- Directions for this task -
Below are some records. Return exactly the lines from the one containing "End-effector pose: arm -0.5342" through the one containing "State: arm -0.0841", both included, and only those.

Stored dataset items
┌──

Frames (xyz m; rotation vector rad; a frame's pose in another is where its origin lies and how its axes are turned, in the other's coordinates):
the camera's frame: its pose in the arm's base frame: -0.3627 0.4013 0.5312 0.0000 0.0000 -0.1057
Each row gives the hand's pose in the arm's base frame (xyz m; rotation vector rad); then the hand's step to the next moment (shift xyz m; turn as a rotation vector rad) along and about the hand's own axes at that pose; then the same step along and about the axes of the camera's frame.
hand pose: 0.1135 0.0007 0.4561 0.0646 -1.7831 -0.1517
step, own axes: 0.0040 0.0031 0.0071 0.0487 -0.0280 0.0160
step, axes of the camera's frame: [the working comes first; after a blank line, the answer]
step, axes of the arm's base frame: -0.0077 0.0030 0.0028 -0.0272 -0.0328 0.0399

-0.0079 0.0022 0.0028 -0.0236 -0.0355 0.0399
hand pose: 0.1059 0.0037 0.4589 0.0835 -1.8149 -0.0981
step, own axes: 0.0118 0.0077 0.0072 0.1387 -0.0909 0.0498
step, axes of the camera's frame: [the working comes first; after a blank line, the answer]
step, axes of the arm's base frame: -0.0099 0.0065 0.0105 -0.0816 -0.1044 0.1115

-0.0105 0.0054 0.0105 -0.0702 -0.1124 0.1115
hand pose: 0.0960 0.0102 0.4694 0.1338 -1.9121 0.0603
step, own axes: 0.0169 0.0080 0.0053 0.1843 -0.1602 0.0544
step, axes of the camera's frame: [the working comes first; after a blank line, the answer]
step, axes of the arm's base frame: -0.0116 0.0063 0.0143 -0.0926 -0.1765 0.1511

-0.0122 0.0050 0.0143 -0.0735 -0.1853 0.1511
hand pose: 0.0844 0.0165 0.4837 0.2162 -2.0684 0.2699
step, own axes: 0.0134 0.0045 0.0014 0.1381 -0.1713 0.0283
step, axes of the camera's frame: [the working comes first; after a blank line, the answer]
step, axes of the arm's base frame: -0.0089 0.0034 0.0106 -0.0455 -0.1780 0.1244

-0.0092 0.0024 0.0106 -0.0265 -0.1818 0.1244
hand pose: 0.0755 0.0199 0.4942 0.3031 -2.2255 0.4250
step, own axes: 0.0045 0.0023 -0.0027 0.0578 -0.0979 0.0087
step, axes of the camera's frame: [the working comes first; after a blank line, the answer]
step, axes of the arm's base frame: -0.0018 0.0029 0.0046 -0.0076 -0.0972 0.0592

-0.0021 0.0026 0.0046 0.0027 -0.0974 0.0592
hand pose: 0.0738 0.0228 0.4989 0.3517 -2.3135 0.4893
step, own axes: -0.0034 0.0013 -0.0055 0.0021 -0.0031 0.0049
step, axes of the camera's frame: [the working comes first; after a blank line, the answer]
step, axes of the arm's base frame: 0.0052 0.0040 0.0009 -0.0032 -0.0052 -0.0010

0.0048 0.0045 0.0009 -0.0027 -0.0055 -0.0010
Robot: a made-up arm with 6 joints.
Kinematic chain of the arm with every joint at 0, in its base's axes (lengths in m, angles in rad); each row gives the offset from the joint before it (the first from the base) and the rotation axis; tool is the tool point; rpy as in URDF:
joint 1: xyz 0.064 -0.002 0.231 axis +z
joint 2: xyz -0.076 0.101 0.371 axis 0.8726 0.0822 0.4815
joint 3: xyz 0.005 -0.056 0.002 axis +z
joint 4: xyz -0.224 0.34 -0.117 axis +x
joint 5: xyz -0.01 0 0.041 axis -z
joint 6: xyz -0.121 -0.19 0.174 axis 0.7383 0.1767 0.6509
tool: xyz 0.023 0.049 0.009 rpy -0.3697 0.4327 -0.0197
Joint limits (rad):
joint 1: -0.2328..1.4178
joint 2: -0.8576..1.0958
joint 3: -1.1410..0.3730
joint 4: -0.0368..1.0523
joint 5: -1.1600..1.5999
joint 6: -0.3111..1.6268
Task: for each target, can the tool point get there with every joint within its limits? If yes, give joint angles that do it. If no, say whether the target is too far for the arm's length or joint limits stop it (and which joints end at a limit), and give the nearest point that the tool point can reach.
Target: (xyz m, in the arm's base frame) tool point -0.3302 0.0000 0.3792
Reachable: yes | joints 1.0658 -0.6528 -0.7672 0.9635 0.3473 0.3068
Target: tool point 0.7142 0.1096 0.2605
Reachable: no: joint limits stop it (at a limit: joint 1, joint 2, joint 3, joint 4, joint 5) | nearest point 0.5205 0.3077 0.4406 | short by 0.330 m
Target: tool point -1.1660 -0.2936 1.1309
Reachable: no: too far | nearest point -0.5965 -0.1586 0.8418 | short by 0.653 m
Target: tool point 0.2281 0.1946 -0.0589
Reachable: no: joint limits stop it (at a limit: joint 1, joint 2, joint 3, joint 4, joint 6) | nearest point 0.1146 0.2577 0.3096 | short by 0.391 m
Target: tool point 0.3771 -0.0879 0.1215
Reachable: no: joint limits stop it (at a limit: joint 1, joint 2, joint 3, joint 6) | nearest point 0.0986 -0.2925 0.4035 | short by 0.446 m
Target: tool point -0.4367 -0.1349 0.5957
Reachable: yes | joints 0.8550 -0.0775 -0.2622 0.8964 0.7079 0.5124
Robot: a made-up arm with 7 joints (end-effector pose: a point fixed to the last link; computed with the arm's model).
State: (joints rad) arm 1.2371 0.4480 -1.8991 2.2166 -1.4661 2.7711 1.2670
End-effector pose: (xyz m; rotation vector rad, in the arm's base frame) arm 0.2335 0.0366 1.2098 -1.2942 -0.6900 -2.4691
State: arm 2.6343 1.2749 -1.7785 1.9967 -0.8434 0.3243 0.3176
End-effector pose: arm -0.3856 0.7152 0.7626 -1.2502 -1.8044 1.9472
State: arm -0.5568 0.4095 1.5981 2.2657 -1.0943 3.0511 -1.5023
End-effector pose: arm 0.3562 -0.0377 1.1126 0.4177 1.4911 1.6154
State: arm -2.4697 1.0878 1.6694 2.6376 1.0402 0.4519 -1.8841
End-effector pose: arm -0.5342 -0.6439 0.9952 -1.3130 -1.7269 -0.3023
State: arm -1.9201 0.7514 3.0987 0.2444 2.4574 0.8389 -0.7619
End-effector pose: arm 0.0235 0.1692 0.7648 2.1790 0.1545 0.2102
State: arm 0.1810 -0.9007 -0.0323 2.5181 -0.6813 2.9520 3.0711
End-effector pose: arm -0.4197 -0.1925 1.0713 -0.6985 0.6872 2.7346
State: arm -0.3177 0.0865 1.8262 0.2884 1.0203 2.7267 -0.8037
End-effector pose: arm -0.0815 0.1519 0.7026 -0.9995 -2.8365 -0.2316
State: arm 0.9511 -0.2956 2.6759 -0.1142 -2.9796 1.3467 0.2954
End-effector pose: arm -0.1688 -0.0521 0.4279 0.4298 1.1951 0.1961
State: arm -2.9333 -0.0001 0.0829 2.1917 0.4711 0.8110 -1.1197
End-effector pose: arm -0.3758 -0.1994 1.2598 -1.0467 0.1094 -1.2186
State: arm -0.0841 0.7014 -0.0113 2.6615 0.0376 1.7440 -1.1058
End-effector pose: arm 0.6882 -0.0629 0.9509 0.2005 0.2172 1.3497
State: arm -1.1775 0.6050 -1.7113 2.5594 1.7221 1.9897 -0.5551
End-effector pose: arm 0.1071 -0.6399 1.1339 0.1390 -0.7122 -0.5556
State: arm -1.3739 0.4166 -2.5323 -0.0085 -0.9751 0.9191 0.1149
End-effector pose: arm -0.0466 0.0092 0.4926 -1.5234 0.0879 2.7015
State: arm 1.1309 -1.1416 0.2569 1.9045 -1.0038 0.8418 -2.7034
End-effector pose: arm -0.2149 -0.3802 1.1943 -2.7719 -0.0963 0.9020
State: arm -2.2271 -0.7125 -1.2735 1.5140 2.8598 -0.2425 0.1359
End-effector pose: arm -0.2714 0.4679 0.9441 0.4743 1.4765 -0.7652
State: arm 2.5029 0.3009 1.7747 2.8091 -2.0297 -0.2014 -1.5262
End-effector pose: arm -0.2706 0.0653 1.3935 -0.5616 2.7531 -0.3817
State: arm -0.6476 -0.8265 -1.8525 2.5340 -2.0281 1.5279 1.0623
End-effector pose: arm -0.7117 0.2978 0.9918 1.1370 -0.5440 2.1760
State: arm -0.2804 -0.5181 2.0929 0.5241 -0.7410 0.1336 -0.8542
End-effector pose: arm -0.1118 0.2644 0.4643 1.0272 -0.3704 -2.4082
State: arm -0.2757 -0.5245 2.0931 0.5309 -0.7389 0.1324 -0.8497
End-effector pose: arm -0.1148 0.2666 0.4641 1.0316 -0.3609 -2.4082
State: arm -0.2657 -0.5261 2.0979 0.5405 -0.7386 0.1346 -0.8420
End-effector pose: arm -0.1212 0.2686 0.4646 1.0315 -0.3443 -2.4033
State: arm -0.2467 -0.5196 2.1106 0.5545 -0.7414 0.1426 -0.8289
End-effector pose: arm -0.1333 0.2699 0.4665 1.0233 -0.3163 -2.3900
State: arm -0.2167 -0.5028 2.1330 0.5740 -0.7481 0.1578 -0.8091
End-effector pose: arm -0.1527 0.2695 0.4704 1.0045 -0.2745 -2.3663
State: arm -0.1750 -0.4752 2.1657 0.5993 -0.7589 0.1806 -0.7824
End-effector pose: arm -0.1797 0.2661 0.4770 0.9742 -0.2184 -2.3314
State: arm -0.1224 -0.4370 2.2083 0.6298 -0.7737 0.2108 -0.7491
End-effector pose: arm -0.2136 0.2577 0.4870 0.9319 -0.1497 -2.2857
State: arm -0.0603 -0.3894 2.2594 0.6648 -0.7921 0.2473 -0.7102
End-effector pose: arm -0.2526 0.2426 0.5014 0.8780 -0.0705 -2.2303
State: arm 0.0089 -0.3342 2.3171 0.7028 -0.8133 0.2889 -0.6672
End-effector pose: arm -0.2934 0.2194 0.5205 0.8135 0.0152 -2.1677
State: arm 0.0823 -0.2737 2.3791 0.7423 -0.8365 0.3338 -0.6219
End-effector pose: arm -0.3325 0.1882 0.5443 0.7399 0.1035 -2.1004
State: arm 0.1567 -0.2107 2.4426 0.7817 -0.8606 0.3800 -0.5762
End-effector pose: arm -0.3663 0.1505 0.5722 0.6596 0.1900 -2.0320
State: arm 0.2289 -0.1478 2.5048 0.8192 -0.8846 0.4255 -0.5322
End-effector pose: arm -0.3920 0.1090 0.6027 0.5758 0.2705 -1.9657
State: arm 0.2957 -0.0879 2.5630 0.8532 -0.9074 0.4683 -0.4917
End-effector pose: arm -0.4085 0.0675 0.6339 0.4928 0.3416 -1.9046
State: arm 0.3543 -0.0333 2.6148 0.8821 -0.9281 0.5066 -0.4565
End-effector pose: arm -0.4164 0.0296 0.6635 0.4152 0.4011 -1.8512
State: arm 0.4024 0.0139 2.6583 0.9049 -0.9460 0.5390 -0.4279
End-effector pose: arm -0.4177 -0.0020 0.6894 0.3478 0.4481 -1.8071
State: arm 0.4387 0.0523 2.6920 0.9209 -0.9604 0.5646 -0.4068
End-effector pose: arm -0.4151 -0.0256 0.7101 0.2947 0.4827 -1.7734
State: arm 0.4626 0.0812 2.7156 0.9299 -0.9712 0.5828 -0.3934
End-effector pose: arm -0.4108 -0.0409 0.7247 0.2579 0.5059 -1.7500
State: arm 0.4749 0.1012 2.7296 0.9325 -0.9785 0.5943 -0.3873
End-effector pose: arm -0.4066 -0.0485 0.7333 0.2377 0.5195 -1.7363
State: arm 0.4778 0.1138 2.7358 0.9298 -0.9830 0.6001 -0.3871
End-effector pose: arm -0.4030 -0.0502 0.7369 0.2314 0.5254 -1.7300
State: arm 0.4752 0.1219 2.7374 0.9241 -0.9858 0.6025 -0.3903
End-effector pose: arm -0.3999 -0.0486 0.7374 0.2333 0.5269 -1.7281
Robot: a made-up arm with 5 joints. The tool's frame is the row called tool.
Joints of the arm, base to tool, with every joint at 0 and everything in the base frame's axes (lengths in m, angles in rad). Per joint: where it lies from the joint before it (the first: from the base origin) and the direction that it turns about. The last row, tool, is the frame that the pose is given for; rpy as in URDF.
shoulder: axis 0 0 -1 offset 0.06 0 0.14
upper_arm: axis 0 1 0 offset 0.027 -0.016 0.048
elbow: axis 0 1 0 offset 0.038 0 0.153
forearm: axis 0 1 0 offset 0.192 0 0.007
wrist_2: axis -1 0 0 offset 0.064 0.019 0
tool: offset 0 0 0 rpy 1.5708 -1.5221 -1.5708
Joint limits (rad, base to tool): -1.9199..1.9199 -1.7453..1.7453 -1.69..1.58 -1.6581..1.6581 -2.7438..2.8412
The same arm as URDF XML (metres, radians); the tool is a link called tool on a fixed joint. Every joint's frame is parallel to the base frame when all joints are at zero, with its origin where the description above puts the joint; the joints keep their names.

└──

- Answer to this exercise -
End-effector pose: arm -0.5342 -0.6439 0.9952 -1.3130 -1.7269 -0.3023
State: arm -1.9201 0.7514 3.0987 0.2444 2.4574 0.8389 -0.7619
End-effector pose: arm 0.0235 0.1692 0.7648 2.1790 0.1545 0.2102
State: arm 0.1810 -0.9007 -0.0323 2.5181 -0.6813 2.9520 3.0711
End-effector pose: arm -0.4197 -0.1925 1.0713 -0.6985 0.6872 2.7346
State: arm -0.3177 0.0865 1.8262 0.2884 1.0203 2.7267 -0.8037
End-effector pose: arm -0.0815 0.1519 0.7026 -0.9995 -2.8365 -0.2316
State: arm 0.9511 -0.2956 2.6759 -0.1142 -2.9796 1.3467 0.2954
End-effector pose: arm -0.1688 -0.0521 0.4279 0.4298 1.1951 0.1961
State: arm -2.9333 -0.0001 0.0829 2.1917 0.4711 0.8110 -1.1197
End-effector pose: arm -0.3758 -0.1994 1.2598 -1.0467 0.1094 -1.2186
State: arm -0.0841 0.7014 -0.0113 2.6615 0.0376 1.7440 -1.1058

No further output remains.